> _INSTRUCTIONS FOR THE TASK_
Starting at the top of the listing below, copy each line exactly, stopping after the line that contains "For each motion".

--*--

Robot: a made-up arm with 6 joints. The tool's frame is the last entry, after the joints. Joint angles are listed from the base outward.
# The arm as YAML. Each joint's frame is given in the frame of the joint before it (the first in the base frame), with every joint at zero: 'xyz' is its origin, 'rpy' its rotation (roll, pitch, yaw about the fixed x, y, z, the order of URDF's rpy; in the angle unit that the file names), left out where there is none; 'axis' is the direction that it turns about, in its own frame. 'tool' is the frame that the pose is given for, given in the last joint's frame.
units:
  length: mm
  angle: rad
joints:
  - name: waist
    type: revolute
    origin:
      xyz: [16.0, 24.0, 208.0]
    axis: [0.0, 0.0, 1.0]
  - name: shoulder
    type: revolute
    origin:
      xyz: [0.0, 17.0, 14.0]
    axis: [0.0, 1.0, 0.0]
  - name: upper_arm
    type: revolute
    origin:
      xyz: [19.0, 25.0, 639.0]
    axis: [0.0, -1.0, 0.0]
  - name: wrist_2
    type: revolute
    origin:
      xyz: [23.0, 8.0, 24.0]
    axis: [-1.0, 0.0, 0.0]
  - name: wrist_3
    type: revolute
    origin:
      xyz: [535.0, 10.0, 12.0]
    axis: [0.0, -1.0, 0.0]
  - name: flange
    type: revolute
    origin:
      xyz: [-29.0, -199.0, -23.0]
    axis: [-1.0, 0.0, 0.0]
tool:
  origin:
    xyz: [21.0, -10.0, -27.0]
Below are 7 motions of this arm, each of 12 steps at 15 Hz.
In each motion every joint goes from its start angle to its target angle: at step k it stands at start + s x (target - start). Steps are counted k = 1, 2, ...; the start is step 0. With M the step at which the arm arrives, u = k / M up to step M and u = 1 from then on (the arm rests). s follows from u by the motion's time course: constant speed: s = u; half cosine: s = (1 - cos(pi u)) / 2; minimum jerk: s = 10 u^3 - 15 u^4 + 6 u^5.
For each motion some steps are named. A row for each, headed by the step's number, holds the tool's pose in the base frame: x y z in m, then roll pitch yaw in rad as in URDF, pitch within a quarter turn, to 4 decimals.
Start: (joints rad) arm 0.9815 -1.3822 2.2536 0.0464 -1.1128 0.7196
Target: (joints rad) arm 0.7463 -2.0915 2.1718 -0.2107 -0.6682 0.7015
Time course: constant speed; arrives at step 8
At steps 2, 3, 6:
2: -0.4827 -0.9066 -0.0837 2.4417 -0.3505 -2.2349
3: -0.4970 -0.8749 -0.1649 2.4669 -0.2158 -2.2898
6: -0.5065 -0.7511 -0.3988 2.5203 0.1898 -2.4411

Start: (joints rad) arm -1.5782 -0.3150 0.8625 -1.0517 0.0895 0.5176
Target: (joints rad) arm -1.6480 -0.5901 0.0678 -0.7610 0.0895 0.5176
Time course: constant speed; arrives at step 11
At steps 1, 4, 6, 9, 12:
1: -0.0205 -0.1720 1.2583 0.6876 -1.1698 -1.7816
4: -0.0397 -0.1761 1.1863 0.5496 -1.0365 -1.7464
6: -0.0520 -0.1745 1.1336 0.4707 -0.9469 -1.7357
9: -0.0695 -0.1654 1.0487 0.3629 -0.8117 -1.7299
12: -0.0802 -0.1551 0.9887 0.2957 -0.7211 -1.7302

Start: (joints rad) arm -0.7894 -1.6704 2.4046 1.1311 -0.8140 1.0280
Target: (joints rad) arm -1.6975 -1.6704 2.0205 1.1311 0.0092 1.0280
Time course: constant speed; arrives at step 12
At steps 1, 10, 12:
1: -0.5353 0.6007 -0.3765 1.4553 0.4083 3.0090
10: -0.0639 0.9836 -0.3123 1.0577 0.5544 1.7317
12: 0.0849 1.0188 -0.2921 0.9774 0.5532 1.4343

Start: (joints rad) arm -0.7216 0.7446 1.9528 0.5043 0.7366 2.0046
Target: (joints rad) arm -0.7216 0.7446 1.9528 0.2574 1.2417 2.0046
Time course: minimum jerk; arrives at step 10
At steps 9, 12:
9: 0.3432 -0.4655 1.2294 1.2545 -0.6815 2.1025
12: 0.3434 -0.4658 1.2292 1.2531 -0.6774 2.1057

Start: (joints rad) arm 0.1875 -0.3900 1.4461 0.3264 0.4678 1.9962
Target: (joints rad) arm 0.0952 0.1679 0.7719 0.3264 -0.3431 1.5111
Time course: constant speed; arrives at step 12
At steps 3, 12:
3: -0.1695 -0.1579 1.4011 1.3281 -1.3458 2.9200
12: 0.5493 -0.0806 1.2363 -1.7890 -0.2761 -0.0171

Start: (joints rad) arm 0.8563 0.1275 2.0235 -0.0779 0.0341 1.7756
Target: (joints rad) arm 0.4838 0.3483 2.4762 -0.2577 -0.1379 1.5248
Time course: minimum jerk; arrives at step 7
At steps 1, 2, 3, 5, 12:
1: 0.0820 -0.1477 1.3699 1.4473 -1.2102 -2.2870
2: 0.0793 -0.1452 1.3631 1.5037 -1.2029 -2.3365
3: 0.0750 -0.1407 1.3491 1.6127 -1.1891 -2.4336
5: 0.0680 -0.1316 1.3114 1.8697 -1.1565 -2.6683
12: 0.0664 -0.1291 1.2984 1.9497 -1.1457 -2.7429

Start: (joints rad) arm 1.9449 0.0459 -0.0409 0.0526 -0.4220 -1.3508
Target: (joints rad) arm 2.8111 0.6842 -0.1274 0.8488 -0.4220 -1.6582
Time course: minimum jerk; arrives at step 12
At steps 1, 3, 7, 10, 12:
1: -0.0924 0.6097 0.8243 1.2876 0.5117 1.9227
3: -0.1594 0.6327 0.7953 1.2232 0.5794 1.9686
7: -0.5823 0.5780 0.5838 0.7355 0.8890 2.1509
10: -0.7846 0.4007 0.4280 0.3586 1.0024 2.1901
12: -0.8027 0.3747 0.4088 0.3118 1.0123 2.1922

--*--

> _COMPLETED EXERCISE_
Robot: a made-up arm with 6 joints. The tool's frame is the last entry, after the joints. Joint angles are listed from the base outward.
# The arm as YAML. Each joint's frame is given in the frame of the joint before it (the first in the base frame), with every joint at zero: 'xyz' is its origin, 'rpy' its rotation (roll, pitch, yaw about the fixed x, y, z, the order of URDF's rpy; in the angle unit that the file names), left out where there is none; 'axis' is the direction that it turns about, in its own frame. 'tool' is the frame that the pose is given for, given in the last joint's frame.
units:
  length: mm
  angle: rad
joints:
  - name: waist
    type: revolute
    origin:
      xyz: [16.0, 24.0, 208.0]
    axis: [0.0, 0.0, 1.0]
  - name: shoulder
    type: revolute
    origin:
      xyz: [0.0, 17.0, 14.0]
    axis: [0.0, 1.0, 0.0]
  - name: upper_arm
    type: revolute
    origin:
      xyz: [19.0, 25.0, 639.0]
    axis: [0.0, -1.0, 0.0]
  - name: wrist_2
    type: revolute
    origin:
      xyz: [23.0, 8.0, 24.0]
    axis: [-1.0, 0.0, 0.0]
  - name: wrist_3
    type: revolute
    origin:
      xyz: [535.0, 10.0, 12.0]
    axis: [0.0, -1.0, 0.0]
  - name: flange
    type: revolute
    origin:
      xyz: [-29.0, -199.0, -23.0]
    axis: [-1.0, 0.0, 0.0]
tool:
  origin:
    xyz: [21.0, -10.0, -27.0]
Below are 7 motions of this arm, each of 12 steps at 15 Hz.
In each motion every joint goes from its start angle to its target angle: at step k it stands at start + s x (target - start). Steps are counted k = 1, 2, ...; the start is step 0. With M the step at which the arm arrives, u = k / M up to step M and u = 1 from then on (the arm rests). s follows from u by the motion's time course: constant speed: s = u; half cosine: s = (1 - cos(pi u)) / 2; minimum jerk: s = 10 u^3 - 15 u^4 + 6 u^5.
For each motion some steps are named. A row for each, headed by the step's number, holds the tool's pose in the base frame: x y z in m, then roll pitch yaw in rad as in URDF, pitch within a quarter turn, to 4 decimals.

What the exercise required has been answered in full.